*Exercise instructions*. The records below are to be restated word for word; their pictures are not.

*Source data*.
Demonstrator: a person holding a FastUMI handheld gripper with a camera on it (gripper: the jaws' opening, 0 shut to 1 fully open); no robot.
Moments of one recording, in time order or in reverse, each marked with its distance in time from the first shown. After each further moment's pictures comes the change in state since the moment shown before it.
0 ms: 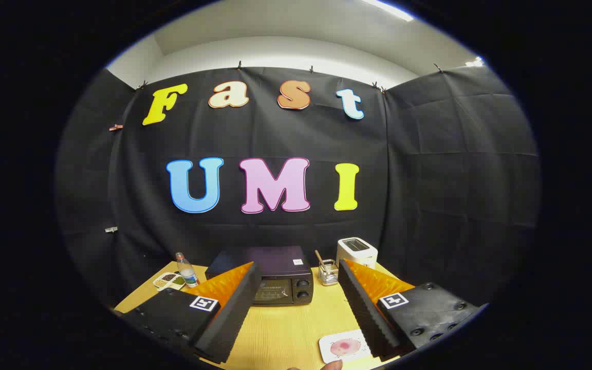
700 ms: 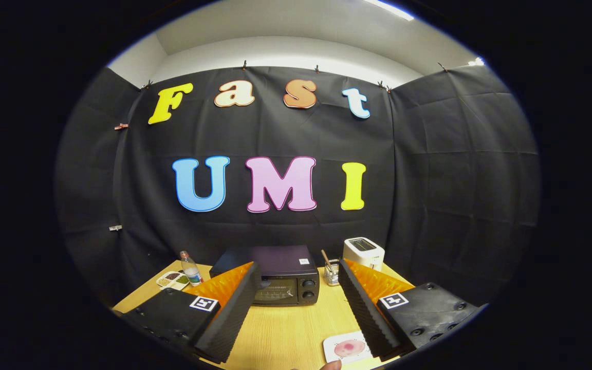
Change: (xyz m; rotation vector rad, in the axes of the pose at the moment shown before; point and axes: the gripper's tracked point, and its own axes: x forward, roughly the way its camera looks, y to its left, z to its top) arm 0.009 0.005 -0.012 -0.008 0.011 0.031
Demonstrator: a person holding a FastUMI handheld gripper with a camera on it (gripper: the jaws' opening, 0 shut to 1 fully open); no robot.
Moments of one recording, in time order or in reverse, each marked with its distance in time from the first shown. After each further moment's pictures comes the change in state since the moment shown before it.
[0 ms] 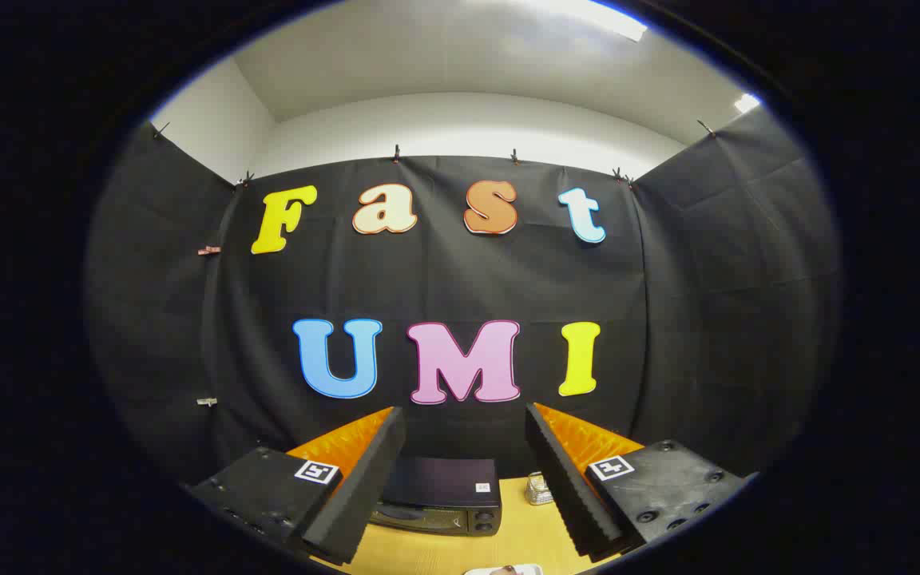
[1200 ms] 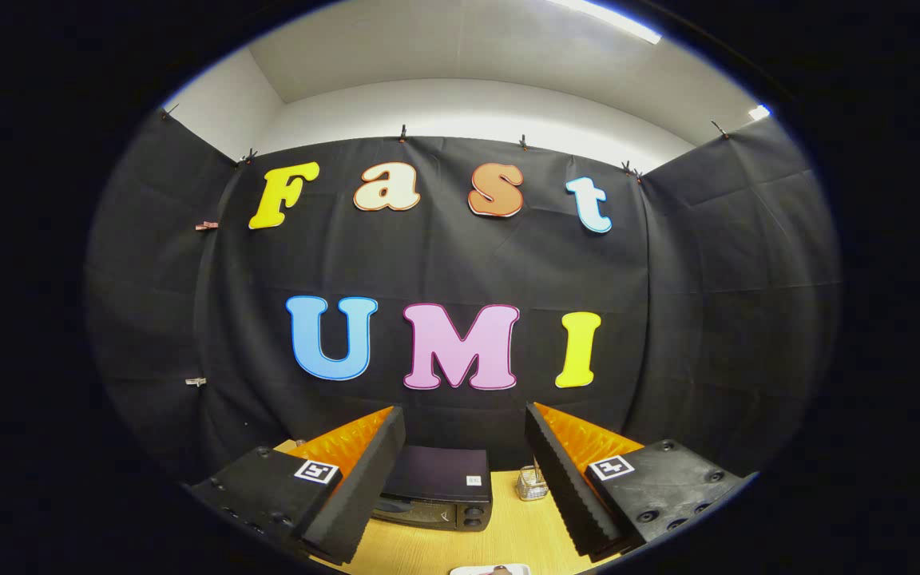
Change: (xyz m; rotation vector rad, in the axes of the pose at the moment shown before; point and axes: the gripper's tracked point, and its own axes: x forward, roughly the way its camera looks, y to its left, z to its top) arm 0.023 -0.002 -0.025 -0.043 0.047 -0.014
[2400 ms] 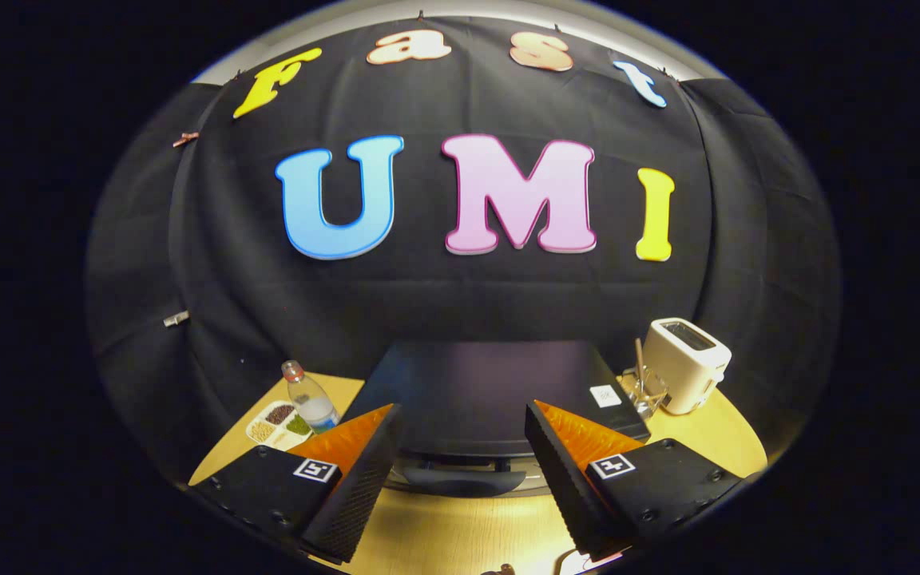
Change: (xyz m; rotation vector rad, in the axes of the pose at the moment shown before) arm 0.145 0.138 -0.295 0.030 0.456 0.023
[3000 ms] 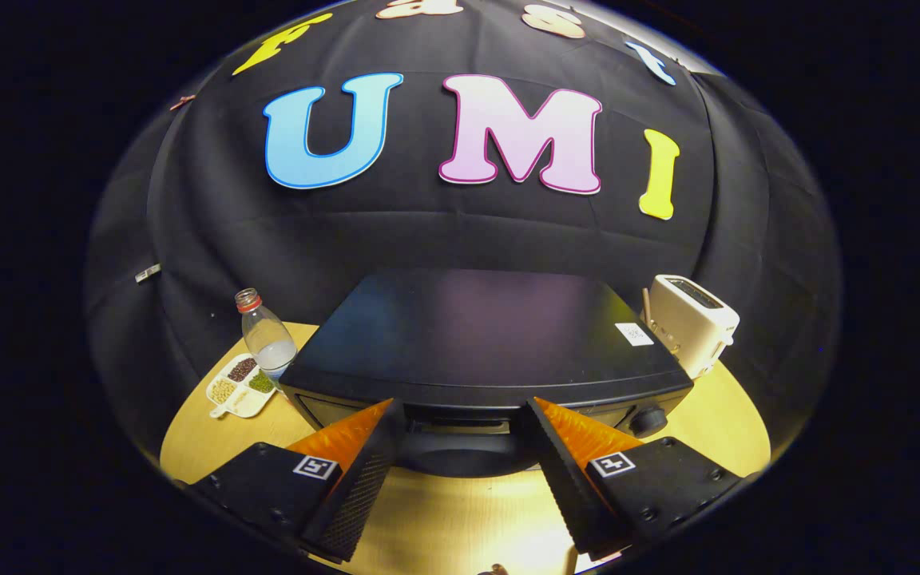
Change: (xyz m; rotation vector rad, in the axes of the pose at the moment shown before) arm 0.030 -0.002 -0.065 0.013 0.110 -0.060
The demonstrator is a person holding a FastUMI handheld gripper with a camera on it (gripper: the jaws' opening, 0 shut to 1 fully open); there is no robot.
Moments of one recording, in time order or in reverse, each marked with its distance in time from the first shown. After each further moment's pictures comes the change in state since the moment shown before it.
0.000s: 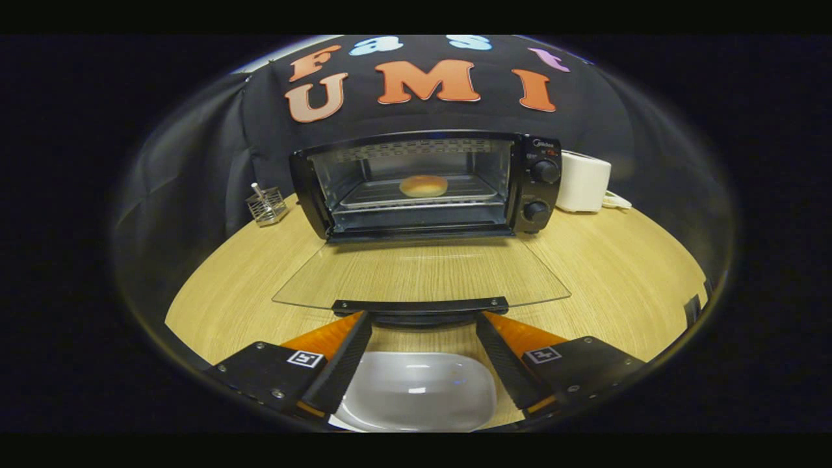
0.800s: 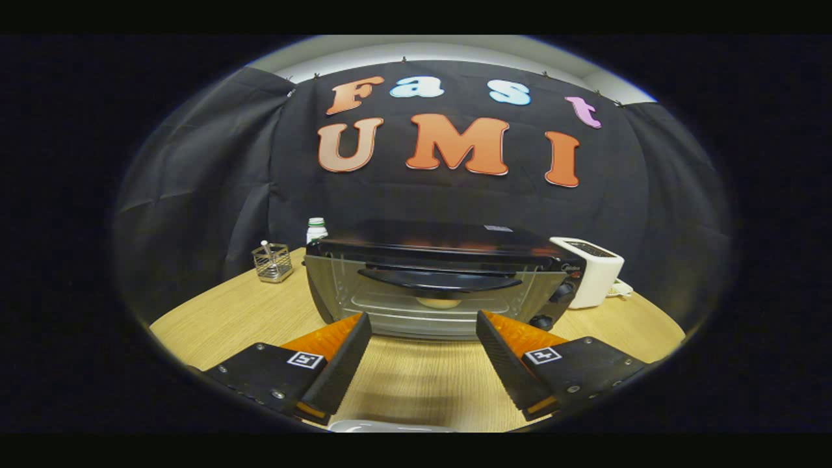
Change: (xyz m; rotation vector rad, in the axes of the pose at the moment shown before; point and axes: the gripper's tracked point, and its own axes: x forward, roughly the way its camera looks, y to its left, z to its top) arm 0.027 0.019 0.147 -0.141 -0.367 -0.007
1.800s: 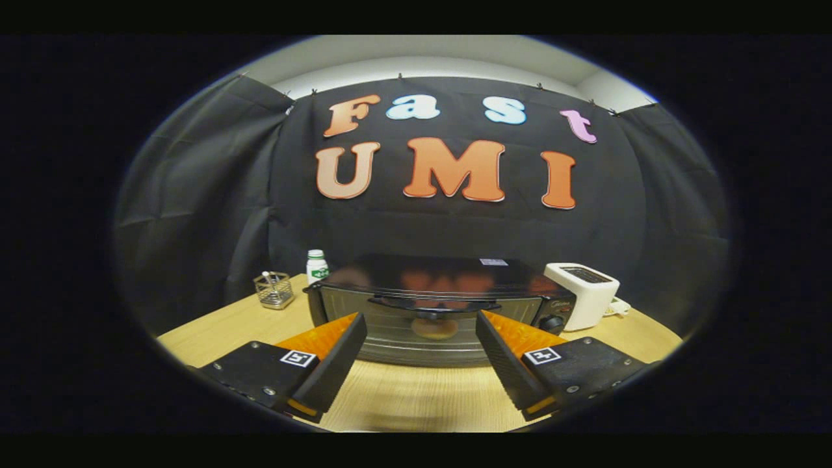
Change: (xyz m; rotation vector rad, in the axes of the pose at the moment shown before) arm -0.035 -0.001 0.050 0.044 -0.131 0.042
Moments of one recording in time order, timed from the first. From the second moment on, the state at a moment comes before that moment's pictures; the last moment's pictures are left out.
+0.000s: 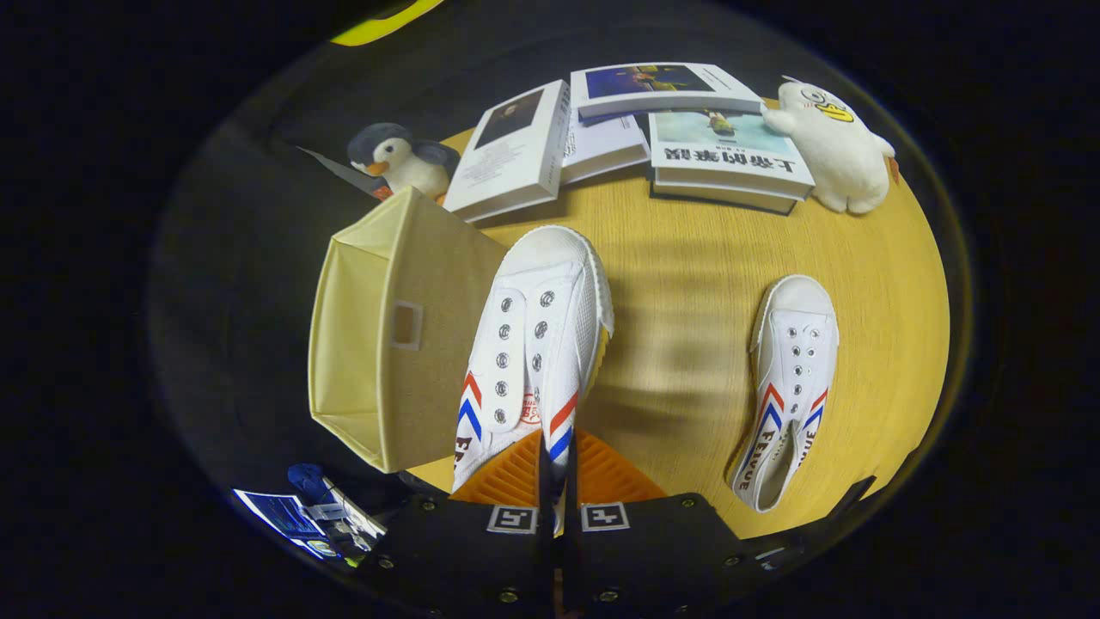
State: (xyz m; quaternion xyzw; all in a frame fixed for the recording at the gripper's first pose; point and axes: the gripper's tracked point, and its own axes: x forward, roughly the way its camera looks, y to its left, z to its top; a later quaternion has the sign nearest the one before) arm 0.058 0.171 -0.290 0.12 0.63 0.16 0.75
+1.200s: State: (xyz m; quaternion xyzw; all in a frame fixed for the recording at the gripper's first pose) arm 0.094 0.378 -0.244 0.04 0.62 0.28 0.73
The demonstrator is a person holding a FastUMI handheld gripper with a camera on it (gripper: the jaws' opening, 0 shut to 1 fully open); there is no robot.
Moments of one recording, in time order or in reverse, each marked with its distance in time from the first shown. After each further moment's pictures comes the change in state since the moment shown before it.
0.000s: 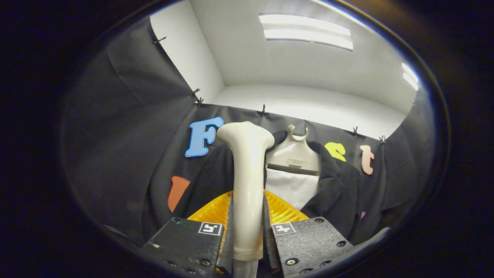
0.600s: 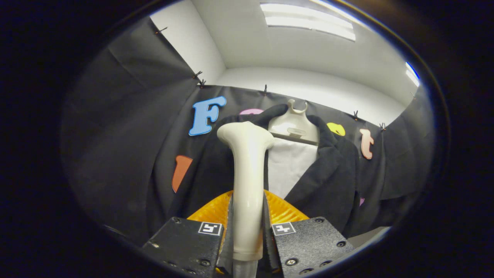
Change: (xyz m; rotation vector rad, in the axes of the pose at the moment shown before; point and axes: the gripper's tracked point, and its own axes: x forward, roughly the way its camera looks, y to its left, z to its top) arm -0.032 0.006 -0.057 0.000 0.177 0.002
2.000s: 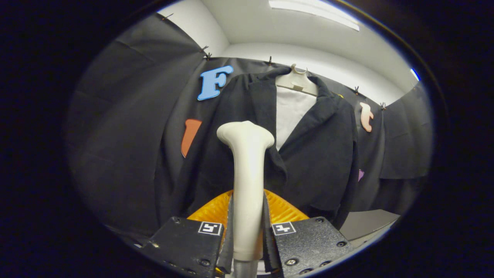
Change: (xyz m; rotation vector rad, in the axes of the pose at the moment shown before) arm -0.076 0.018 -0.104 -0.009 0.238 0.015
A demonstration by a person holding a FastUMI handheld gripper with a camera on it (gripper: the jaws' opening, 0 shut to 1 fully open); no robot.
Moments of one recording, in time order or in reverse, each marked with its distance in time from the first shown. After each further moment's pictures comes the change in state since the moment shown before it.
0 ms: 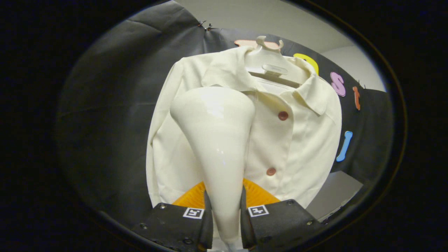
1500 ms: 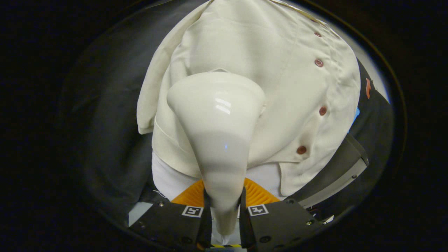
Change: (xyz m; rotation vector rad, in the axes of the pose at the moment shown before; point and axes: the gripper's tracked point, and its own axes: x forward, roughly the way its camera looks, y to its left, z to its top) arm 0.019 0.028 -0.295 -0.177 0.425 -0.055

*Exercise answer*.
Demonstrator: a person holding a FastUMI handheld gripper with a camera on it (gripper: the jaws' opening, 0 shut to 1 fully open); no robot.
Moments of one recording, in time order or in reverse, each marked with its distance in time from the first shown. After each further moment's pictures comes the change in state since the moment shown before it.
0 ms: 
700 ms: 
Change: (xyz m; rotation vector rad, in the axes of the pose at the moment shown before; point and axes: the gripper's tracked point, and its own axes: x forward, roughly the way its camera looks, y to its left, z to its top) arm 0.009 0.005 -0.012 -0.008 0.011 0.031
Demonstrator: a person holding a FastUMI handheld gripper with a camera on it (gripper: the jaws' opening, 0 shut to 1 fully open); no robot.
Moments of one recording, in time order or in reverse, each marked with its distance in time from the first shown. After each further moment's pictures comes the change in state since the moment shown before it.
[0 ms] 
[1200 ms] 
Change: (xyz m; rotation vector rad, in the axes of the pose at the moment shown before; point and axes: the gripper's tracked point, and its own axes: x forward, roughly the way its camera looks, y to its left, z to its top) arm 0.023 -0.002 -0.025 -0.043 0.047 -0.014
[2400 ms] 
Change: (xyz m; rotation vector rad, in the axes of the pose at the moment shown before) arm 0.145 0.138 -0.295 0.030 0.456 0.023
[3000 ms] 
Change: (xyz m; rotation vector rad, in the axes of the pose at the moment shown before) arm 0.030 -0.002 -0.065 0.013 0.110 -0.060
The demonstrator is a person holding a FastUMI handheld gripper with a camera on it (gripper: the jaws' opening, 0 shut to 1 fully open); there is no robot.
Moments of one recording, in time order or in reverse, each marked with its distance in time from the first shown. After each further moment's pictures comes the change in state since the moment shown before it.
0.000s: 
0.800s: 
Change: (xyz m; rotation vector rad, in the axes of the pose at the moment shown before; point and axes: the gripper's tracked point, and its own axes: x forward, roughly the way its camera looks, y to its left, z to its top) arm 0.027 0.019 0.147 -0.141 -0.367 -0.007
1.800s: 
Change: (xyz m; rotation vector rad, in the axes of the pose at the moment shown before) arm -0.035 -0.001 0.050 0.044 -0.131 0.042
Moments of one recording in time order, timed from the first. From the second moment on, the state at a moment comes before that moment's pictures; the last moment's pictures are left out.
+0.000s: 
State: (xyz m; quaternion xyzw; all in a frame fixed for the recording at the gripper's first pose; point and axes: the gripper's tracked point, and its own axes: x forward, roughly the way its camera looks, y to its left, z to its top; a later quaternion has the sign nearest the one before) arm 0.058 0.171 -0.290 0.12 0.63 0.16 0.75
+1.200s: State: (xyz m; quaternion xyzw; all in a frame fixed for the recording at the gripper's first pose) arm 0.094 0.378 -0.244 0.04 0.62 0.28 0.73
The demonstrator is a person holding a FastUMI handheld gripper with a camera on it (gripper: the jaws' opening, 0 shut to 1 fully open); there is no robot.
Moments of one recording, in time order or in reverse, each marked with its distance in time from the first shown. After each further moment's pictures comes the change in state since the moment shown before it.
0.000s: 
0.600s: 
Change: (xyz m; rotation vector rad, in the axes of the pose at the moment shown before; point and axes: the gripper's tracked point, and its own axes: x forward, roughly the way its camera looks, y to its left, z to its top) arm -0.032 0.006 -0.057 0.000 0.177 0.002
2.000s: 
Change: (xyz m; rotation vector rad, in the axes of the pose at the moment shown before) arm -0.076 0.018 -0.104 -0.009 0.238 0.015
A demonstration by a person holding a FastUMI handheld gripper with a camera on it (gripper: the jaws' opening, 0 shut to 1 fully open); no robot.
Moments of one recording, in time order or in reverse, each marked with its distance in time from the first shown. After each further moment's pictures comes the change in state since the moment shown before it.
0 ms: 
1500 ms: 
Change: (xyz m; rotation vector rad, in the axes of the pose at the moment shown before; point and axes: the gripper's tracked point, and its own axes: x forward, roughly the way its camera looks, y to its left, z to its top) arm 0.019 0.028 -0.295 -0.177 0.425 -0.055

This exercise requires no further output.